Task brief: Could the data below be retyped exactly, without its pictures?

Source data:
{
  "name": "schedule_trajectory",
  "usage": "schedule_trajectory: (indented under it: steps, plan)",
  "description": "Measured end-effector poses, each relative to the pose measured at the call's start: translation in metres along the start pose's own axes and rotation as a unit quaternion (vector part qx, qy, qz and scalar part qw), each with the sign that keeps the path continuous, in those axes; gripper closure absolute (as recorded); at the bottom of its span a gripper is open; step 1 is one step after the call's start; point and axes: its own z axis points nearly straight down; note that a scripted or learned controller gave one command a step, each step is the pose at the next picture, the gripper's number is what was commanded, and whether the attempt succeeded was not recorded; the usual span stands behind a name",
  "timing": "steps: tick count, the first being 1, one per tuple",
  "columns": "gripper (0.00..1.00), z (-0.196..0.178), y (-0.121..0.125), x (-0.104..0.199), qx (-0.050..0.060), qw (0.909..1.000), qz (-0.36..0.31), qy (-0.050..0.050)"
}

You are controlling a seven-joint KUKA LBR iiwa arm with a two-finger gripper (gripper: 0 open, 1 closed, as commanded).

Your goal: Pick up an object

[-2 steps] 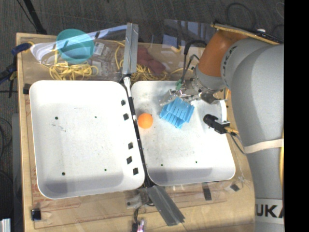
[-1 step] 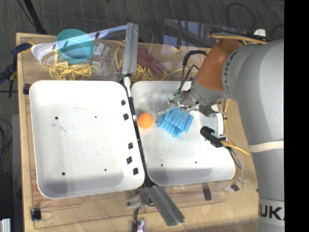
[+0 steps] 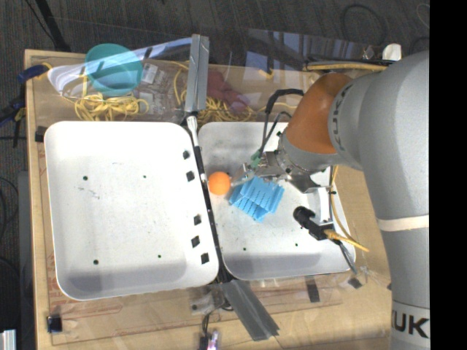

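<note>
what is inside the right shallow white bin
A small orange ball beside a blue ridged block. The grey arm covers the far right corner of the bin, so anything there is hidden.

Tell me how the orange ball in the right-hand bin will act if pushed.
The orange ball looks round and smooth, so it would probably roll at a touch. The blue ridged block beside it might stop it on that side. Being small, it is likely light.
</note>
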Motion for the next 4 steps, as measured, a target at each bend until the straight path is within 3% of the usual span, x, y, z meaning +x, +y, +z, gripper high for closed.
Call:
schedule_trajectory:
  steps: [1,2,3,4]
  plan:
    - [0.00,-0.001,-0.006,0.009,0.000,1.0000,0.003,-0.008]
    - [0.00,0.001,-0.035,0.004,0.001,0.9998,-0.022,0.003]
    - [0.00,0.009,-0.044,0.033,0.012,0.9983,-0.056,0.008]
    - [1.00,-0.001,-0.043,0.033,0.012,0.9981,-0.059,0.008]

Expected answer:
{
  "name": "schedule_trajectory",
  "usage": "schedule_trajectory: (indented under it: steps, plan)",
  "description": "Measured end-effector poses, each relative to the pose measured at the call's start: translation in metres along the start pose's own axes and rotation as a unit quaternion (vector part qx, qy, qz and scalar part qw), each with the sign that keeps the path continuous, in those axes; gripper closure absolute (as recorded); at the bottom of its span a gripper is open; step 1 is one step after the call's start; point and axes: its own z axis points nearly straight down; note that a scripted or learned controller gave one command a step, each step is the pose at the next picture, the gripper's number is what was commanded, and whether the attempt succeeded was not recorded; the usual span stands behind a name",
  "timing": "steps: tick count, the first being 1, one per tuple",
  "columns": "gripper (0.00..1.00), z (-0.196..0.178), y (-0.121..0.125), x (-0.104..0.199), qx (-0.050..0.060), qw (0.909..1.000), qz (-0.36..0.31), qy (-0.050..0.050)"
}

You are controlling a seven-joint KUKA LBR iiwa arm with a two-finger gripper (gripper: 0 open, 1 closed, as commanded).

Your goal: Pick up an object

[-2 steps] 
[-1 step] 
[+0 steps] 

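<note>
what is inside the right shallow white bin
A small orange ball beside a blue ridged block. The grey arm covers the far right corner of the bin, so anything there is hidden.

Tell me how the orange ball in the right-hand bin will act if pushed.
The orange ball looks round and smooth, so it would probably roll at a touch. The blue ridged block beside it might stop it on that side. Being small, it is likely light.
</note>
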Motion for the next 4 steps, as measured, a target at each bend until the straight path is within 3% of the usual span, x, y, z meaning +x, +y, +z, gripper high for closed.
Call:
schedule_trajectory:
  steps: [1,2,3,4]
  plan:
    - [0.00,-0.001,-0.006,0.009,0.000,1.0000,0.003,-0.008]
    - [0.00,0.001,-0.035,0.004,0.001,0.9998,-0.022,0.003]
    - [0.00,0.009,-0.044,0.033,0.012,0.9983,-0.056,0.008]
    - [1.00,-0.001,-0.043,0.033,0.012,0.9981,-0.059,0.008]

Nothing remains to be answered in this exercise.